慢性炎癥反應貫穿動脈粥樣硬化發生、發展至不穩定斑塊形成的整個過程[13]。本研究結果顯示,穩定斑塊組、不穩定斑塊組患者CD4+CD25+Foxp3+調節性T細胞占CD4+細胞的比例明顯低于對照組,不穩定斑塊組患者CD4+CD25+Foxp3+調節性T細胞占CD4+細胞的比例明顯低于穩定斑塊組。提示CD4+CD25+Foxp3+調節性T細胞的免疫調控機制參與冠心病患者動脈粥樣硬化斑塊形成過程。近年來對動脈粥樣硬化炎性反應的T細胞研究發現,IFN-γ作為免疫活化因子,在動脈粥樣硬化發生與進展過程中起著重要作用,包括促進巨噬細胞分化,抑制內皮細胞增長、平滑肌細胞的膠原合成等[14]。本研究中穩定斑塊組、不穩定斑塊組患者血清IFN-γ水平明顯高于對照組;不穩定斑塊組患者血清IFN-γ水平明顯高于穩定斑塊組。提示IFN-γ分泌量增加可能是影響斑塊穩定性的一個重要因素。相關性分析顯示,冠心病患者miR-126表達水平與CD4+CD25+Foxp3調節性T細胞占CD4+細胞的比例呈正相關;miR-221、miR-155表達水平與CD4+CD25+Foxp3調節性T細胞占CD4+細胞比例呈負相關。提示miR-126可能正向調節CD4+調節性T細胞表達,miR-221、miR-155負向調節CD4+調節性T細胞表達,進而通過調節性T細胞的免疫抑制作用來降低冠脈中斑塊的炎癥反應,減緩斑塊向不穩定狀態的進展。

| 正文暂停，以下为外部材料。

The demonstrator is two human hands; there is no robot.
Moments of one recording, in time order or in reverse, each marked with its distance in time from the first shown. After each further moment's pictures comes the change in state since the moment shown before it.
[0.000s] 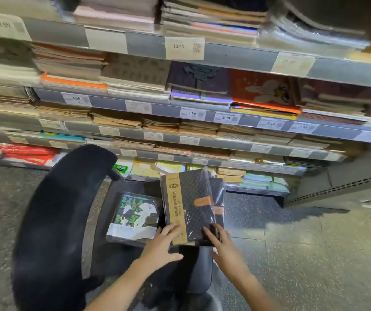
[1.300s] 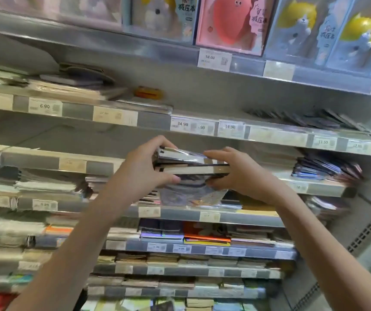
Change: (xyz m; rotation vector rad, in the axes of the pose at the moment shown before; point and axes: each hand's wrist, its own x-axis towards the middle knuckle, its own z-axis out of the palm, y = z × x) left_hand -0.283 0.371 -0.361 -0.160 0.852 0.700; right_hand -0.166 -0.201 -0.561 -0.100 0.618 -0.322
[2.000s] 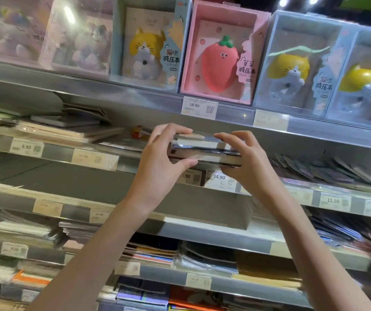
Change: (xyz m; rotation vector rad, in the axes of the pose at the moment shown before) left_hand 0.116 0.053 0.048 -0.004 0.485 0.320; right_hand 0.084 0.079 -0.076 -0.001 0.565 -0.303
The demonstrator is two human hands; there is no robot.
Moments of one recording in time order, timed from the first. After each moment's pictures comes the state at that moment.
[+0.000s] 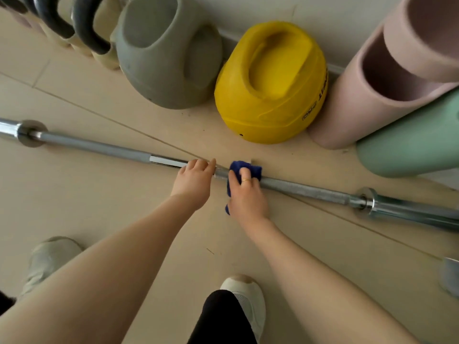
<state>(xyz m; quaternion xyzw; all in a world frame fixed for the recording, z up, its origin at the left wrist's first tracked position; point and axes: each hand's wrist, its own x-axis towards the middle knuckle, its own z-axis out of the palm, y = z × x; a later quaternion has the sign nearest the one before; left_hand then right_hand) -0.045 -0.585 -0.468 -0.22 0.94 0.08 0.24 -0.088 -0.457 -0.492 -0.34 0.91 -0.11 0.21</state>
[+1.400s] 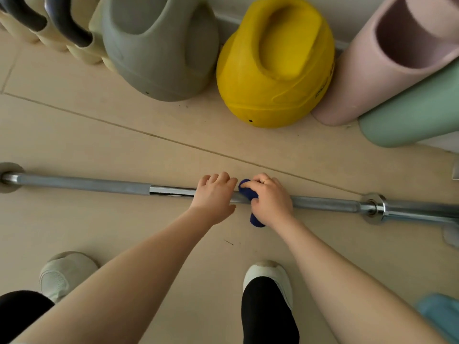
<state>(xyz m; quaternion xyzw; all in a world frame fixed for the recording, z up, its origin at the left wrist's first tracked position) -0.014 -0.578 -0.492 -0.06 0.95 0.11 0.27 -0.068 -0.443 -0.488 -0.26 0.91 -0.16 0.28</state>
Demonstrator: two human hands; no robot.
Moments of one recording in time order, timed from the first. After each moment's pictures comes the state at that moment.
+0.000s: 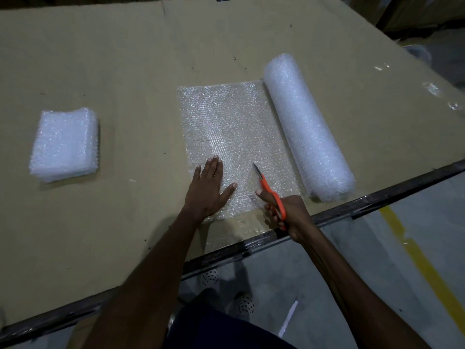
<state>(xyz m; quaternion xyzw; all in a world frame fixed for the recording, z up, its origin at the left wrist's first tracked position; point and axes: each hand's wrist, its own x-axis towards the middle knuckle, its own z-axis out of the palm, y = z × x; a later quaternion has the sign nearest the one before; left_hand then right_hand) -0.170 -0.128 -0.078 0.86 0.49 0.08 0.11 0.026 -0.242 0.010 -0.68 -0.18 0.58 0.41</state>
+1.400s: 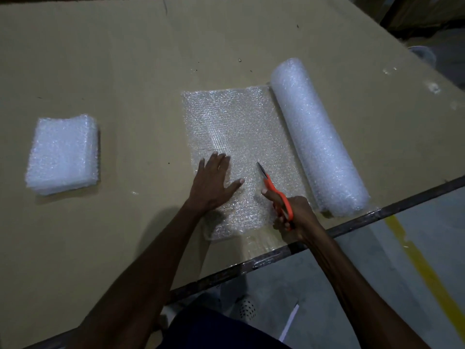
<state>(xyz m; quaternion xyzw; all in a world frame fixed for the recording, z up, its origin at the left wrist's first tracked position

相關研究顯示,斑塊穩定性與內部脂質含量水平密切相關,降低LDL-C水平能夠有效穩定斑塊[15]。本研究結果顯示,穩定斑塊組、不穩定斑塊組患者總膽固醇、甘油三酯、低密度脂蛋白膽固醇水平明顯高于對照組,不穩定斑塊組患者總膽固醇、低密度脂蛋白膽固醇水平明顯高于穩定斑塊組,與上述研究結論一致。相關性分析顯示,冠心病患者miR-126表達水平與總膽固醇、低密度脂蛋白膽固醇水平呈負相關;miR-221、miR-155表達水平與總膽固醇、甘油三酯、低密度脂蛋白膽固醇水平呈正相關。提示miR-126、miR-221、miR-155在影響血管內皮細胞、單核細胞趨化蛋白、血管細胞黏附因子、調節性T細胞等表達同時,還可能通過影響冠心病患者的血脂水平來影響斑塊穩定性,具體的分子通路仍需進一步深入研究。